On the heels of a major upgrade to their mobile software, Apple recently unveiled their newest version of the world’s the most popular tablet. The new “iPad Air” is a thinner, more powerful version of the company’s flagship device. But will the combination of the sleek new operating system and more eye-appealing tablet translate to the enterprise as the new go-to tech for the workers on the factory floor to the board room?
Gartner analyst Mikako Kitagawa recently said that demand for PCs has declined. So does that mean that Apple, Windows and Android based tablet devices are replacing PCs as work devices?
One of the tell-tale signs of health of the PC industry, the back-to-school surge, was actually the worst single period for new PC sales since the global economic collapse of 2008. While Kitagawa expects the PC sale slump to level out in the United States, tablets and Android devices in particular are seeing a big jump.
“Consumers’ shift from PCs to tablets for daily content consumption continued to decrease the installed base of PCs both in mature as well as in emerging markets,” Kitagawa stated. “A greater availability of inexpensive Android tablets attracted first-time consumers in emerging markets, and as supplementary devices in mature markets.”
While Android’s price point might appeal to new consumer entrants to the space, what about at corporations? Reuters reports the real showdown for enterprise should come between Apple and Microsoft. Carolina Milanesi, another Gartner analyst — who is a little more frank about the competitive benefits of devices — said that “the iPad Air will compete with Surface Pro. Not some rinky-dink Android tablet.”
We wrote last month that Apple’s iOS7 made technological advances that will resonate with the enterprise, specifically around security. Interestingly, security might not be a determiner at least among upper management and might have more to do with ego. Many analysts believe that the iPad will remain the preeminent product among those in upper management.
“They [senior executives] will continue to prefer the Apple devices over their competitors; even over the Microsoft Surface 2 devices that have been released recently,” Forrester analyst Tim Sheedy told Computer World.
“There are some IT shops looking at the Microsoft devices and thinking ‘these might be a nice IT-friendly device’. However, the reality is when looking at these new tablets, the lightweight iPad Air, you are going to see senior people in the organisation continue to bring these into businesses and ask or demand for them to be supported by the IT department.
“I don’t see shift to Microsoft Surface replacing the iPad, particularly at the executive level.”
But there are only so many executives in the enterprise and the power of mobile devices at the front line stands to make a more profound impact on the business. So when considering moving away from PCs to extend the tablet within the enterprise at the factory floor level, Microsoft might be the more attractive option for CIOs when it comes to their staff. The old do as I say, not as I do trope might apply here. Matthew Oakeley, global IT head of Schroders, told Computer Weekly in an interview that he does not think the iPad will ever be a true corporate device throughout the enterprise.
“I bet a lot of people bought iPads for work but don’t use them for work,” he says.
“The real problem is that, if you run a Microsoft Windows estate, you want something that can talk to it.
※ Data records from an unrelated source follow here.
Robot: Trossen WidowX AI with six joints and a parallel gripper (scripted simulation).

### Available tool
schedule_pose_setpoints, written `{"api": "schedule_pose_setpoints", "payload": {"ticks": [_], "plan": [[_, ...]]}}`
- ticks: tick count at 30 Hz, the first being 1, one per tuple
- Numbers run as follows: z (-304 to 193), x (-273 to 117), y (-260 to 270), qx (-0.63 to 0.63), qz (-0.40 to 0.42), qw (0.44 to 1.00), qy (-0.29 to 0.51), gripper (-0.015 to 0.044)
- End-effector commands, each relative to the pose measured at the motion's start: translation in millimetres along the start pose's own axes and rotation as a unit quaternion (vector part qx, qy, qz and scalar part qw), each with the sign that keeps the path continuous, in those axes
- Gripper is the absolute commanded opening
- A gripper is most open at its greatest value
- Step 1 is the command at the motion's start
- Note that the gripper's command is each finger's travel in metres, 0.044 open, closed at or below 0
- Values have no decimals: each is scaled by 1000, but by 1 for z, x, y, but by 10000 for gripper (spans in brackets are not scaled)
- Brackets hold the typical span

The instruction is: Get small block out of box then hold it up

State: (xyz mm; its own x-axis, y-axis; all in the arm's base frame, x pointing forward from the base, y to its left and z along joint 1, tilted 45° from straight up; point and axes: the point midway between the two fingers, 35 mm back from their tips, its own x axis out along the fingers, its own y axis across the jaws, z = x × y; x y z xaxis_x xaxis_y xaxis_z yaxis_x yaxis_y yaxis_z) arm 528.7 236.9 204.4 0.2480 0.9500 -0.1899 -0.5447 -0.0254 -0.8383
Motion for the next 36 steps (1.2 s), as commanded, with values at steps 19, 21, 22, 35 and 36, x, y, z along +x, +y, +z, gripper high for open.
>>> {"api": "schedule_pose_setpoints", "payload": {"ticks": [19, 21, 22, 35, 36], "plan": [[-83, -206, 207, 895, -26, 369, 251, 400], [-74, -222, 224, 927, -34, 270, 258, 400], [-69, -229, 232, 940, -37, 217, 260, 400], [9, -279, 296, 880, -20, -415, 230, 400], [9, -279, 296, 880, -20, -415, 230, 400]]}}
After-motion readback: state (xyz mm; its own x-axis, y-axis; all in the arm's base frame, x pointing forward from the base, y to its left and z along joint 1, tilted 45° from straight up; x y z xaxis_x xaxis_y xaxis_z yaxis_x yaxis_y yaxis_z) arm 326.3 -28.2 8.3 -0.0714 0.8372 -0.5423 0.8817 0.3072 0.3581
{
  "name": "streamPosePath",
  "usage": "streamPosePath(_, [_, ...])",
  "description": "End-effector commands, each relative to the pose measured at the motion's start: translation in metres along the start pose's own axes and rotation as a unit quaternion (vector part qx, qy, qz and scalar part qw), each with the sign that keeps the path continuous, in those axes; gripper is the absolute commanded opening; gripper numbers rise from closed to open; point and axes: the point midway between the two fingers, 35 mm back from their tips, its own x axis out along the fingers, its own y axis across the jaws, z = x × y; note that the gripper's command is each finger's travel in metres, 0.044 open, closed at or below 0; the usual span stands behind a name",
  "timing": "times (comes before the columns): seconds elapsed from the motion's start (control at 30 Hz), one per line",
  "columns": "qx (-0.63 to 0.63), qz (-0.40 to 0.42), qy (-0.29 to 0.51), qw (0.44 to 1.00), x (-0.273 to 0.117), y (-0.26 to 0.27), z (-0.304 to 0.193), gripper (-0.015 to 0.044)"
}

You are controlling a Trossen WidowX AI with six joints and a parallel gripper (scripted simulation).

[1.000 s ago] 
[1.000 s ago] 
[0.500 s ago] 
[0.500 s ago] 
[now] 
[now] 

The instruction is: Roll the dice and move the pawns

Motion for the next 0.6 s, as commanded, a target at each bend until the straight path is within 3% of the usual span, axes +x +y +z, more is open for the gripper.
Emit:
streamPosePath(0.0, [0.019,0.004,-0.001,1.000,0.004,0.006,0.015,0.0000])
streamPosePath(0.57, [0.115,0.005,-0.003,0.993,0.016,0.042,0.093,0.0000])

“At an event I asked Steve Ballmer: ‘When are you going to solve the iPad problem? When are you going to make it that the iPad can talk natively to Microsoft?’
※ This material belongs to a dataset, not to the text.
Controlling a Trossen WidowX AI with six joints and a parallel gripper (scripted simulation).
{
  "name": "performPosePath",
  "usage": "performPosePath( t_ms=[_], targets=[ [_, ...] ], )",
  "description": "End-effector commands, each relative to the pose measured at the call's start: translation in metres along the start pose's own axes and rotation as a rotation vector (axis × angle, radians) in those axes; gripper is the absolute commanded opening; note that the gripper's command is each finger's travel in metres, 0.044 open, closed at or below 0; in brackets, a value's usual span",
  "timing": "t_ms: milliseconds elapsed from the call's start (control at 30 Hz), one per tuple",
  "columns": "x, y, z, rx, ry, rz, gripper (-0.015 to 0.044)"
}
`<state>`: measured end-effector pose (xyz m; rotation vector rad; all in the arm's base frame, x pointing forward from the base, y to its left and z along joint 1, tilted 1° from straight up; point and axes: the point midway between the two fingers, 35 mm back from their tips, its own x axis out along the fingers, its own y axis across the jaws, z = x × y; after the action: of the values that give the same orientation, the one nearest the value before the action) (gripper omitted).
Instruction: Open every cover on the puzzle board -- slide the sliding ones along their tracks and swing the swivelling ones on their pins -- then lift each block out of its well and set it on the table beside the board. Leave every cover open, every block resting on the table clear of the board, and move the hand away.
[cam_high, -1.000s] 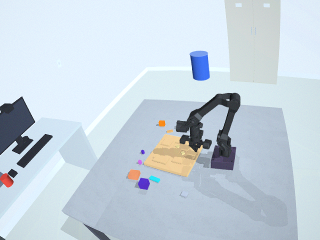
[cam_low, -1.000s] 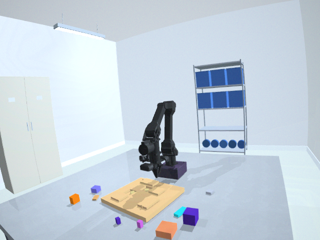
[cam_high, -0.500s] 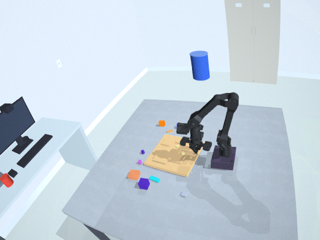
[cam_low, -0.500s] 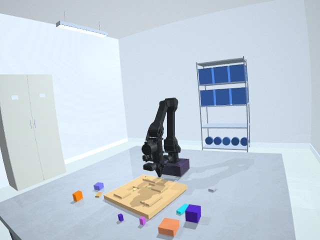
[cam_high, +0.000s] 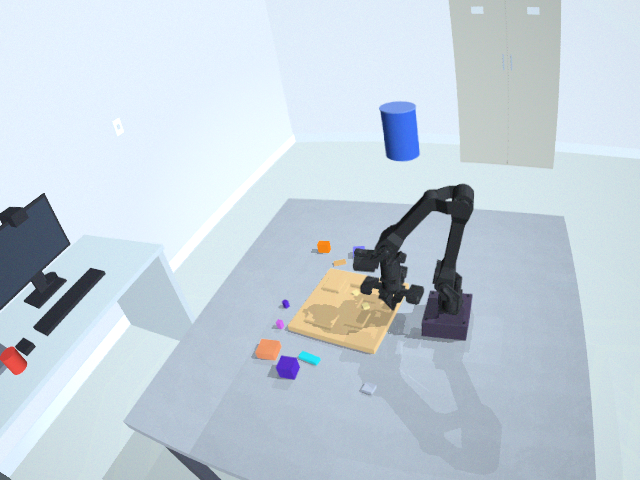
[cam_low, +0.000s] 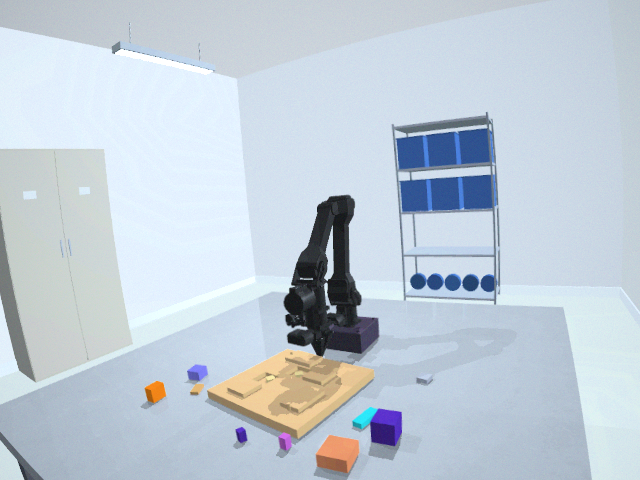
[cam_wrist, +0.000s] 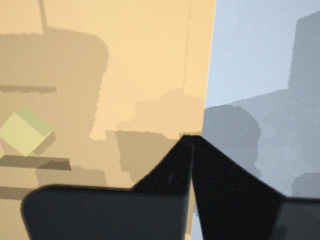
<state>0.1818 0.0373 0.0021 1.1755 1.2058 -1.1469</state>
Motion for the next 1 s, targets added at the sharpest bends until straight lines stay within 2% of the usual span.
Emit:
performPosePath(
  t_ms=[0, 967],
  targets=[
    [0.001, 0.005, -0.001, 0.001, 0.0, -0.002, 0.0],
    [0.001, 0.039, -0.006, 0.001, 0.0, 0.001, 0.0]
  ],
)
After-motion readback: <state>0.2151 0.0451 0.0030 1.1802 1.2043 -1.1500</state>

“And he said, ‘Probably never; we are not friends.’”
Microsoft has made an empire on strategic plays like the one Ballmer is said to have outlined for Oakeley above. Because Microsoft software is so firmly entrenched in the enterprise space, there’s no reason for them to leave their high ground by creating iOS connection points. Surface devices are quietly helping Microsoft hedge their bets against Apple’s dynamic and attractive product explosion of the last ten years. Still Apple’s growth has been largely consumer driven and doesn’t have the history of twenty years of software developments tailored to enterprise that Microsoft offers.
So who will rule the enterprise? As Microsoft VP Frank Shaw demonstrated, both sides have valid arguments for why their tools should be the standard, but in the end it is going to be a matter of perspective. Hopefully, an organization will look at what set of functions matter most and will work best for their corporate culture. Both sets of products have their merits and knowing one own’s unique organizational needs will be the key to making what might be a better/best decision for an organization.
Those are the decisions that we at Shockoe help our customers to determine every day.